Beginning in the 1980’s, the biopharmaceutical industry began exploiting the field of anti-angiogenesis for creating new therapeutic compounds for modulating new blood vessels in tumor growth. In 2004, Avastin (Bevacizumab), a humanized anti-VEGF monoclonal antibody, was the first angiogenesis inhibitor approved by the Food and Drug Administration for the treatment of colorectal cancer. However, clinical results of anti-angiogenic therapies have been very modest, resulting in a moderate improvement of overall survival, and the clinical outcome is associated with the development of resistance.
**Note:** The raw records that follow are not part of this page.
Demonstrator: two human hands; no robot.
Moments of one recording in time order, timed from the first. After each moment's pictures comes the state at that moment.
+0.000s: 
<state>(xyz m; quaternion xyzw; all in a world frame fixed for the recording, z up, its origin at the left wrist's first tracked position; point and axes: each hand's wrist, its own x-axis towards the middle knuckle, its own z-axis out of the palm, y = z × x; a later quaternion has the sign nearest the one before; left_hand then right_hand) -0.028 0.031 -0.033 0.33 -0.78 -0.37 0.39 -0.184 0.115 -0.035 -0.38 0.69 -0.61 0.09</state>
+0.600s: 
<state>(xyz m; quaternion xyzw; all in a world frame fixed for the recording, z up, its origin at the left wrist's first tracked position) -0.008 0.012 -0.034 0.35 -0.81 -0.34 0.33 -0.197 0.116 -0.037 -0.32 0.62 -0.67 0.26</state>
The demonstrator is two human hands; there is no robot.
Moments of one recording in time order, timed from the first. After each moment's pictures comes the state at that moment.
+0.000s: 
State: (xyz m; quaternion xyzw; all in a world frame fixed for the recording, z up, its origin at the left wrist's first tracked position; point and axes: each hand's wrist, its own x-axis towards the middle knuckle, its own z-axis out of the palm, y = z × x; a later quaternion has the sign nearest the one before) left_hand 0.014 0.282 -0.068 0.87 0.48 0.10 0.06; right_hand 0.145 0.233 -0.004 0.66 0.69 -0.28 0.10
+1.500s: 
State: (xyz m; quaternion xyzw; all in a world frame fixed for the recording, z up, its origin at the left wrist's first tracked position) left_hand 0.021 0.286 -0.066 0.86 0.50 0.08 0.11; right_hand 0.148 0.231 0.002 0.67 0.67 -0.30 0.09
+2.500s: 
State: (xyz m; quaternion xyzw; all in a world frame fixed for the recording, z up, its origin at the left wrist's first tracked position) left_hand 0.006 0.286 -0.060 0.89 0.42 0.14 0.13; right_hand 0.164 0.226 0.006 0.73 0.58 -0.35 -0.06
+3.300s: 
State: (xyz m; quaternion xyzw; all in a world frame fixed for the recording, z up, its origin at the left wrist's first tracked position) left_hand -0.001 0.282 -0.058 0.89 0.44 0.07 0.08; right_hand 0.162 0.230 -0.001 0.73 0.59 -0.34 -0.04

The clinical benefit of anti-angiogenic drugs is due to several intrinsic and acquired limitations including tumor indifference to anti-angiogenic therapy; selection of resistant clones and activation of alternative mechanisms that lead to activation of angiogenesis, even when the target of the drug remains inhibited.

Vasculogenic mimicry and vascular co-option are two mechanisms of both intrinsic and acquired resistance.  Vasculogenic mimicry is associated with poor prognosis, reduced survival, and high risk of cancer recurrence [85]. Moreover, vasculogenic mimicry is resistant to endostatin and angiogenesis inhibitors such as TNP-470 in melanoma [86]. Post mortem histological examination of   glioma bioptic specimens of patients died after receiving treatment with Cediranib, an inhibitor of VEGFR-2 tyrosine kinases [87], or bevacizumab [88] have shown that the glioma cells were growing around pre-existing vessels in a non-angiogenic fashion. Therapeutic strategies targeting vascular co-option might be useful to reduce resistant tumor cells.

Now is the time to transfer this knowledge from bedside to bench and then back to the bedside again. We need to understand: (a) whether non-angiogenic growth explains the limited therapeutic efficacy of anti-angiogenic therapy in patients, and (b) we need to unravel the cellular and molecular mechanisms of non-angiogenic tumors and how vessels are co-opted in cancer. Based on these insights, it may even be possible to expose new and much-needed therapeutic targets for the treatment of cancer. In this context, a new potential therapeutic approach might be represented by the combination of anti-angiogenic compounds with blockage of vascular co-option, for example, the use of bevacizumab with the antibody OS2966 against β1integrin, one of the keys molecules in co-option [89].”

Round 2

Reviewer 3 Report

Authors have improved the minireview.